━━━ DATA SECTION

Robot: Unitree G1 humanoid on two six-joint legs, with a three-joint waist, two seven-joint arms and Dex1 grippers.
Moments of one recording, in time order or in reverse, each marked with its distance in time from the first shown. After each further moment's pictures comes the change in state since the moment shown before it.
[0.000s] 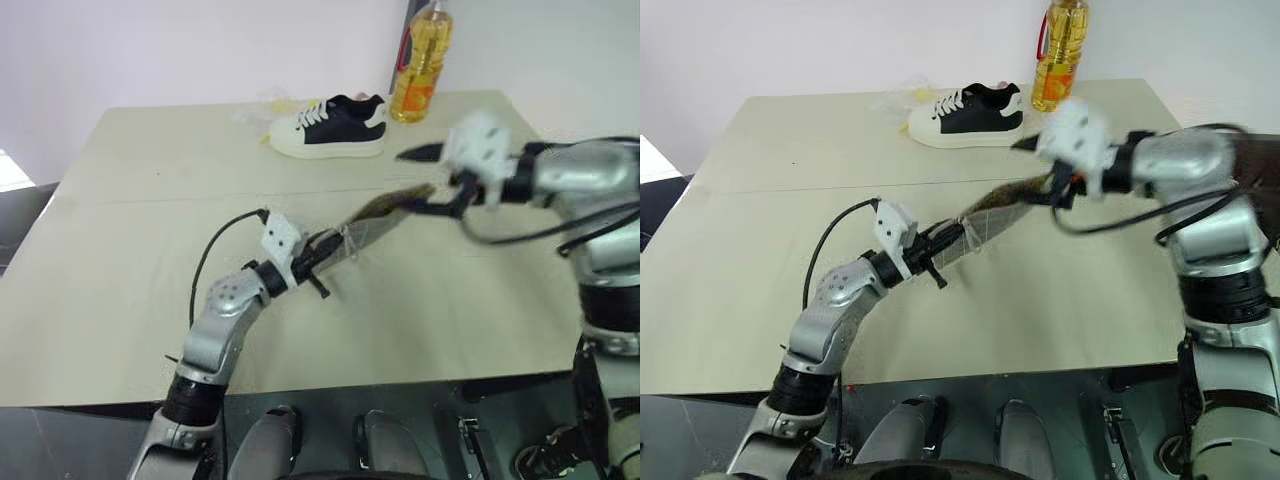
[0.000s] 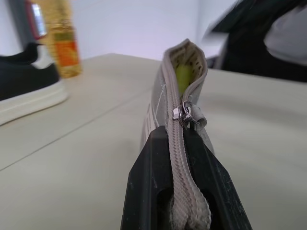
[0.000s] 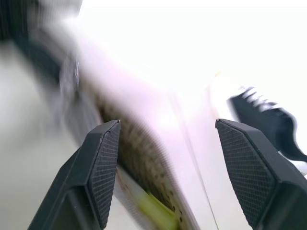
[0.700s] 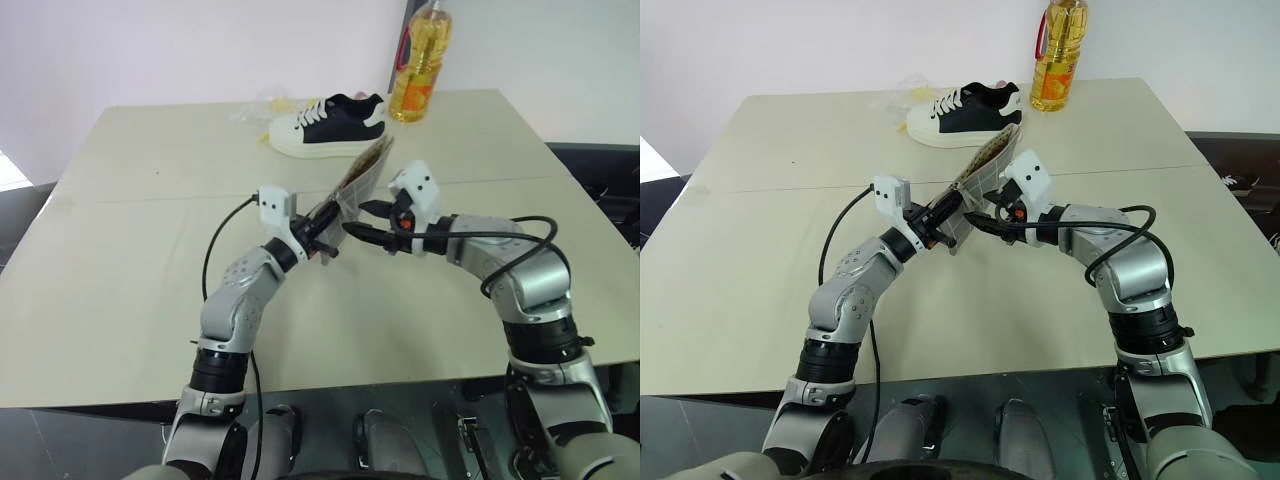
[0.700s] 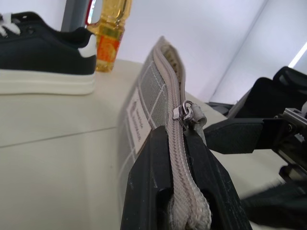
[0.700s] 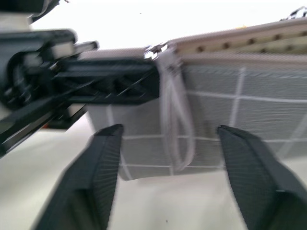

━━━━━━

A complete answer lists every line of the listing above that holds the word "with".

[TASK RESPONSE]
Robot: Unitree G1 humanoid on two six-joint legs, with a three-joint waist, two seven-joint arms and Dex1 grippers.
Moments of one recording, in time order or in reverse, each marked with its distance in time from the first shown. After each further moment's pictures comes the change in state since the moment shown before it.

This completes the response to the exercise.